GOAL OF THE EXERCISE — Repeat the listing exactly, line by line, and leave the pictures behind.
------------------------------------
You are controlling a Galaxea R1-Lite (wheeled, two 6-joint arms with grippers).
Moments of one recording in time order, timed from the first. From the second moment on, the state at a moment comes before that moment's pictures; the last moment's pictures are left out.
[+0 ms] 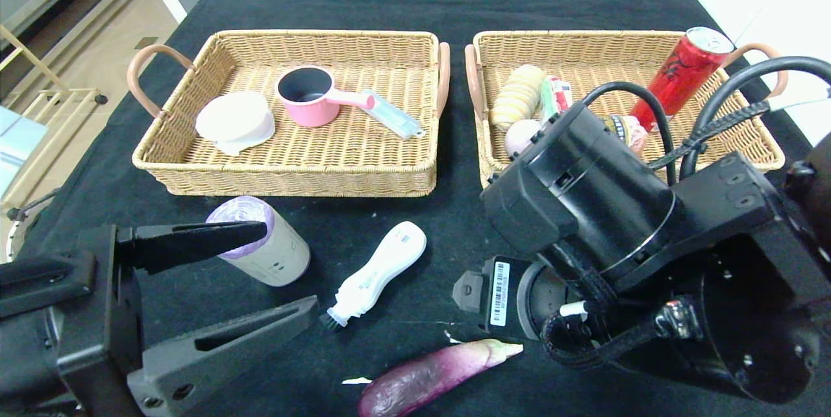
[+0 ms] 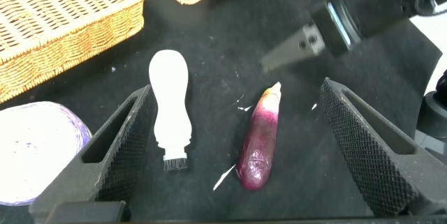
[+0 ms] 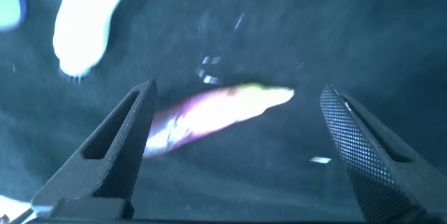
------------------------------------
ANSWER BOX —
You are controlling a Galaxea R1-Lite (wheeled, two 6-joint arms with grippers).
Moments of one recording in time order, timed from the first. From the second moment on, the state at a moment comes before that moment's pictures; the last moment's pictures are left out.
[+0 ms] 
[+0 ms] 
[+0 ms] 

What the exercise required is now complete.